Schoolbooks printed after the Soviet period, tore up contracts between Belarusian firms and Western investors, and “spit on the International Monetary Fund.” As he said himself, “I will not be leading my people to the civilized world,” since “Belarusian values have nothing in common with Western values.” He called Belarusian patriots “fascists,” the sort of people “who will break into your homes and rape your wives and daughters.” He imprisoned his opponents, and then began to make them disappear.10 He appealed to religious themes as an “Orthodox atheist,” and opposed foreign “Western influences” such as Roman Catholicism, the religion of two million Belarusians or a fifth of the population. Lukashenka portrayed Poland as both a traditional Catholic threat, and as the vanguard of NATO. He claimed that Solidarity and the CIA were planning a coup in Minsk. He promised not to let western Belarus, where the Polish minority was concentrated, become a second Yugoslavia, and claimed that Polish aggression necessitated a Slavic union with Russia.11 Luka-shenka’s foreign policy was pro-Russian, in the sense that he wished to gain as much as possible from the idea of a union with Russia.

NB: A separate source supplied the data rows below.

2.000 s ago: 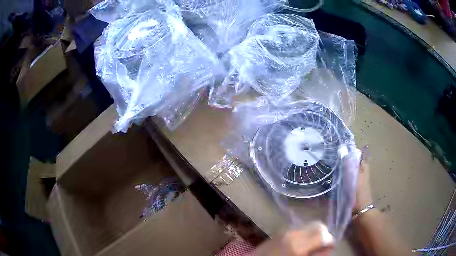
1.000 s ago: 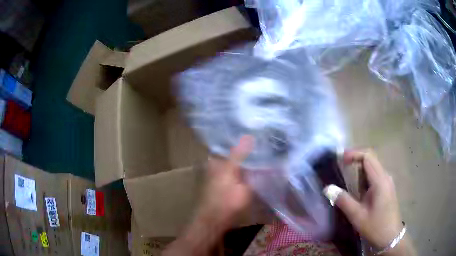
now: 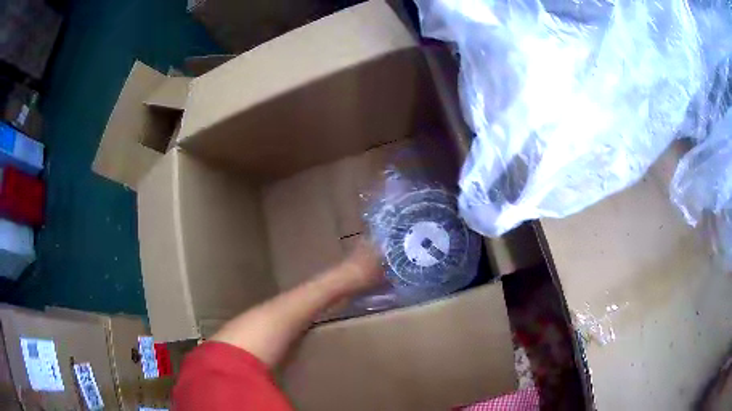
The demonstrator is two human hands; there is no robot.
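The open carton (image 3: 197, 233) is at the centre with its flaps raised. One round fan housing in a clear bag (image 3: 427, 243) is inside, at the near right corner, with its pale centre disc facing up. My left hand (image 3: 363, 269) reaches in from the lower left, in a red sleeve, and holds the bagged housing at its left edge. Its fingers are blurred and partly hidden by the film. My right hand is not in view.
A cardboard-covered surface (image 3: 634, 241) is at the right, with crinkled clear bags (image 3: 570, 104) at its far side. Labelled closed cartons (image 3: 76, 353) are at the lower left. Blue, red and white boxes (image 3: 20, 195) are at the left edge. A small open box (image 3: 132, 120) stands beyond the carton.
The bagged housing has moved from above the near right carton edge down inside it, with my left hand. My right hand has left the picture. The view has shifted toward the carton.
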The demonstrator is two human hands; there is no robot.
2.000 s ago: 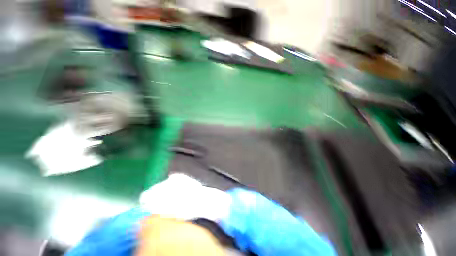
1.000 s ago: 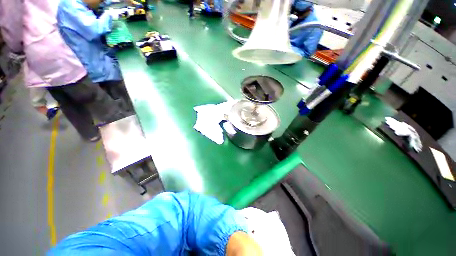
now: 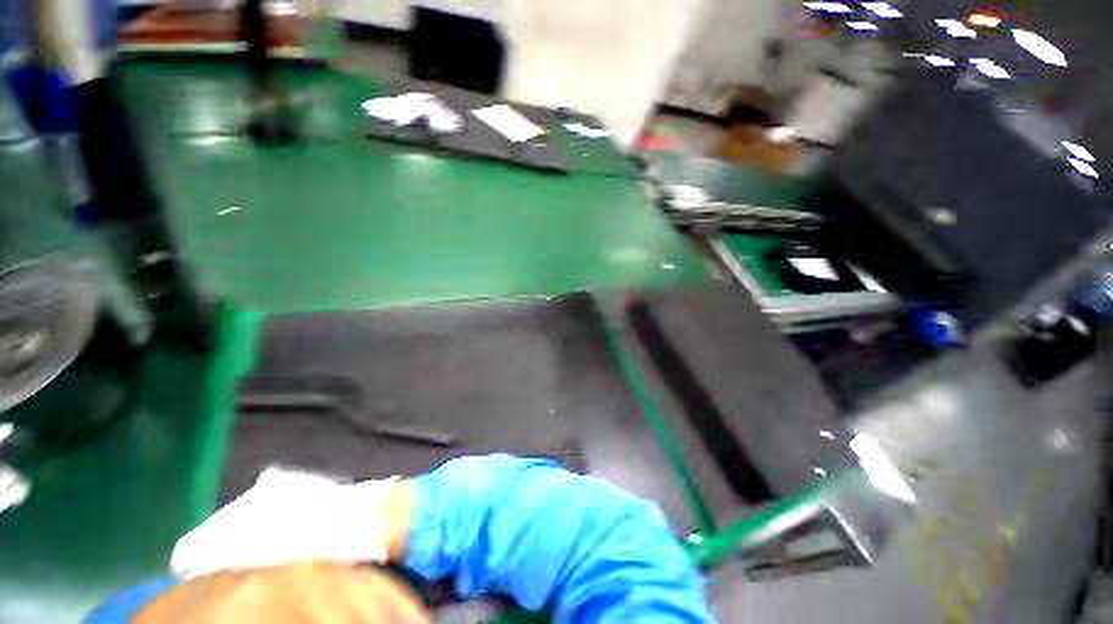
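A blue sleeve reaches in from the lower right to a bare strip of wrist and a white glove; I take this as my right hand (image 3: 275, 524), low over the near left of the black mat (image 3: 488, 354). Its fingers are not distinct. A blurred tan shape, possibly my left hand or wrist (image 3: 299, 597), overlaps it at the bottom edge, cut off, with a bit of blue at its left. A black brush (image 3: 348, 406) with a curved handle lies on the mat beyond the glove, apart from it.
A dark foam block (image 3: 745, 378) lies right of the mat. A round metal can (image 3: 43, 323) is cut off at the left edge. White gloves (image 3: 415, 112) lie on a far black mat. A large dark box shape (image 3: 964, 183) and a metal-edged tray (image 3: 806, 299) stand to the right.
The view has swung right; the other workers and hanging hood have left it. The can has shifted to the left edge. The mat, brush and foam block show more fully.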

Polish policy engaged the society more than the state. The beleaguered Belarusian national movement, anti-Polish at the beginning of the 1990s, was proPolish by the end of the decade. The Polish example taught oppositionists to think in terms of the rescue of a nation-state, rather than a revival of historic entities. After Solidarity’s return to government in 1997, Warsaw engaged the Belarusian opposition, while trying to avoid the isolation of official Belarus from Europe. This was a return to the two-track policy of 1989 - 91, this time on the scale of Belarus rather than the entire Soviet Union. It included the quiet third track of informal contacts, which included aging Solidarity activists and dozens of new Polish nongovernmental organizations. While Belarusian activists had regarded this approach with suspicion the first time around, by the late 1990s such initiatives were welcome.12 Whether they made any difference in the consolidation of Belarusian nationality is another question.